On a également appris que le Comité d’enquête avait ouvert une procédure pénale contre Oleg Orlov, coprésident du Centre de défense des droits de l’homme Memorial, pour avoir discrédité l’armée russe à plusieurs reprises (partie 1, article 280.3 du code pénal russe). Il est actuellement libre mais est sous le coup d’une interdiction de quitter le territoire.

Auparavant, Orlov avait été poursuivi à deux reprises pour des piquets anti-guerre en vertu de l’article 20.3.3 du code des infractions administratives, pour avoir jeté le discrédit sur l’armée.

Oleg Orlov

La décision relative à sa mise en accusation mentionne un post Facebook daté du 14 novembre 2022. Il s’agit d’une traduction russe de l’article « Ils voulaient le fascisme – ils l’ont eu » publié dans le media en ligne français Mediapart.

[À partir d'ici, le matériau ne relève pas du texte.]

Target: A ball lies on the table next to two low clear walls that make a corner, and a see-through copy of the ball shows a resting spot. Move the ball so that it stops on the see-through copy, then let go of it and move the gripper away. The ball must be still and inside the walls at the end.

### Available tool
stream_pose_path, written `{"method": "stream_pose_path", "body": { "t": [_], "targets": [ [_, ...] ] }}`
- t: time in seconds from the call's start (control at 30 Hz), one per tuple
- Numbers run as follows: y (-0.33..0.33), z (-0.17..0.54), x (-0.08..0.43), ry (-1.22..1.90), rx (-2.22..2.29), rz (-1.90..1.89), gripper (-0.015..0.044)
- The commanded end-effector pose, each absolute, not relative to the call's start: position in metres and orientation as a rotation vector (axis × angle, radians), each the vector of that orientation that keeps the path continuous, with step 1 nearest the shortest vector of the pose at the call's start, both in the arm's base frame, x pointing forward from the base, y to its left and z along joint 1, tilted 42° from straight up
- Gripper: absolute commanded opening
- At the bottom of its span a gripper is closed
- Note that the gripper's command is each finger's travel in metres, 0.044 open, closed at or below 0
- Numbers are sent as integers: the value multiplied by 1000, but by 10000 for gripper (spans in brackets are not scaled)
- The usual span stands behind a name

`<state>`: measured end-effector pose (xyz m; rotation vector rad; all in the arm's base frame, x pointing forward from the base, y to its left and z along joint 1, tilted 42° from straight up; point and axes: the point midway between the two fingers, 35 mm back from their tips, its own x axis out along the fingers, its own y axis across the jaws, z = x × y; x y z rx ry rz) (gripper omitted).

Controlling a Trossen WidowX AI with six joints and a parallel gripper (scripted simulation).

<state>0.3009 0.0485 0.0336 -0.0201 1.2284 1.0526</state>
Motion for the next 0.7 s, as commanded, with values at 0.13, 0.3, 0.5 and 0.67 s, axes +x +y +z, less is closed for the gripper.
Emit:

L’article fait référence à l’attaque de la Russie contre l’Ukraine.
« La guerre sanglante déclenchée par le régime de Poutine en Ukraine n’est pas seulement le meurtre de masse de personnes, la destruction des infrastructures, de l’économie et des installations culturelles de ce merveilleux pays. Ce n’est pas seulement la destruction des fondements du droit international. C’est aussi un coup dur porté à l’avenir de la Russie. Le pays, qui s’est éloigné il y a trente ans du totalitarisme communiste, est retombé dans le totalitarisme, et maintenant dans le totalitarisme fasciste », peut-on lire dans l’article.

Dans sa décision, l’enquêteur se réfère aux résultats d’une étude menée par le Centre d’expertise criminalistique (EKTs) du département principal du ministère de l’intérieur à Moscou. Selon le certificat de l’EKTs daté du 9 décembre 2022, la publication d’Orlov caractérise les actions des forces armées russes comme :- liées au génocide, à l’assassinat de personnes, à la destruction d’infrastructures, à la destruction de l’économie ;- dirigées contre l’ordre constitutionnel existant ou perturbant l’ordre existant. 

Lors de son interrogatoire en tant que suspect, Oleg Orlov a déclaré dans le procès-verbal qu’il avait « publié son opinion personnelle sur les événements qui se déroulent dans la Fédération de Russie et dans le reste du monde ». Il a refusé de continuer à témoigner en vertu de l’article 51 de la Constitution, qui autorise à ne pas témoigner contre soi-même.